● PROBLEM DETAILS:
Type out every line of the data again, exactly.

=== Begin Enclosure ===

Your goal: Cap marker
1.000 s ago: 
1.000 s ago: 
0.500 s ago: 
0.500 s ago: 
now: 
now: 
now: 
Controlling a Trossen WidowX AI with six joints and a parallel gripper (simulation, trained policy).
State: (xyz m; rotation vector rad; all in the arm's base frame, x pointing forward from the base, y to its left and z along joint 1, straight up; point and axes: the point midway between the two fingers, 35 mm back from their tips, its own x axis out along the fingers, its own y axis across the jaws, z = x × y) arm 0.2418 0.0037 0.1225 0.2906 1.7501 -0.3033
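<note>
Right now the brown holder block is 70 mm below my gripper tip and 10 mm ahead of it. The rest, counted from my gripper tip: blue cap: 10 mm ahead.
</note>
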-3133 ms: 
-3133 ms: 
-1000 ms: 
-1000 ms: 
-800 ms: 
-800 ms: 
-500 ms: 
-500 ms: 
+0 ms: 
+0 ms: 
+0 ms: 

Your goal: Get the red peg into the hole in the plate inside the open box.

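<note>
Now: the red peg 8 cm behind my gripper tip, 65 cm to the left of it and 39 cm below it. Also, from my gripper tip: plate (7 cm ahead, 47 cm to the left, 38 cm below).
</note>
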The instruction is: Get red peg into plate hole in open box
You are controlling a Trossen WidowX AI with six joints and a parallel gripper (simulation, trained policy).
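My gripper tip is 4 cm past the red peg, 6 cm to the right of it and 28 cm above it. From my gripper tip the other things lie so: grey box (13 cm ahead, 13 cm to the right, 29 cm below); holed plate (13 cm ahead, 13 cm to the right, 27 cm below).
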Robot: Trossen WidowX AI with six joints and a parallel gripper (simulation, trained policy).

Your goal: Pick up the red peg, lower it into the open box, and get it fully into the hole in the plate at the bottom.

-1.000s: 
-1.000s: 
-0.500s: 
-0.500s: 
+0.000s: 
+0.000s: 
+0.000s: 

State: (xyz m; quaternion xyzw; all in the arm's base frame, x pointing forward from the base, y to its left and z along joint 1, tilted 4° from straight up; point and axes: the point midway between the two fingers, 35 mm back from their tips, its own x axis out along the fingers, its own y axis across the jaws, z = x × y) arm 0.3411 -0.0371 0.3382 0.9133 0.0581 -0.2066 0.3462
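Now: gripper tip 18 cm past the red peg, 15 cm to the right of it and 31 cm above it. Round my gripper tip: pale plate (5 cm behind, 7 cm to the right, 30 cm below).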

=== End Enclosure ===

● SOLUTION FOR THIS PROBLEM:
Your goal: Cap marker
1.000 s ago: 
1.000 s ago: 
0.500 s ago: 
0.500 s ago: 
now: 
now: 
now: 
Controlling a Trossen WidowX AI with six joints and a parallel gripper (simulation, trained policy).
State: (xyz m; rotation vector rad; all in the arm's base frame, x pointing forward from the base, y to its left and z along joint 1, straight up; point and axes: the point midway between the two fingers, 35 mm back from their tips, its own x axis out along the fingers, its own y axis across the jaws, z = x × y) arm 0.2418 0.0037 0.1225 0.2906 1.7501 -0.3033
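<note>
Right now the brown holder block is 70 mm below my gripper tip and 10 mm ahead of it. The rest, counted from my gripper tip: blue cap: 10 mm ahead.
</note>
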-3133 ms: 
-3133 ms: 
-1000 ms: 
-1000 ms: 
-800 ms: 
-800 ms: 
-500 ms: 
-500 ms: 
+0 ms: 
+0 ms: 
+0 ms: 

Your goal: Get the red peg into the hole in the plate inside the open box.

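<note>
Now: the red peg 8 cm behind my gripper tip, 65 cm to the left of it and 39 cm below it. Also, from my gripper tip: plate (7 cm ahead, 47 cm to the left, 38 cm below).
</note>
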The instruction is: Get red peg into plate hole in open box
You are controlling a Trossen WidowX AI with six joints and a parallel gripper (simulation, trained policy).
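My gripper tip is 4 cm past the red peg, 6 cm to the right of it and 28 cm above it. From my gripper tip the other things lie so: grey box (13 cm ahead, 13 cm to the right, 29 cm below); holed plate (13 cm ahead, 13 cm to the right, 27 cm below).
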Robot: Trossen WidowX AI with six joints and a parallel gripper (simulation, trained policy).

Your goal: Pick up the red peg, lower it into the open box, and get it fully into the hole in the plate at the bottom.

-1.000s: 
-1.000s: 
-0.500s: 
-0.500s: 
+0.000s: 
+0.000s: 
+0.000s: 

State: (xyz m; quaternion xyzw; all in the arm's base frame, x pointing forward from the base, y to its left and z along joint 1, tilted 4° from straight up; point and axes: the point midway between the two fingers, 35 mm back from their tips, its own x axis out along the fingers, its own y axis across the jaws, z = x × y) arm 0.3411 -0.0371 0.3382 0.9133 0.0581 -0.2066 0.3462
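Now: gripper tip 18 cm past the red peg, 15 cm to the right of it and 31 cm above it. Round my gripper tip: pale plate (5 cm behind, 7 cm to the right, 30 cm below).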

That concludes the answer to the exercise.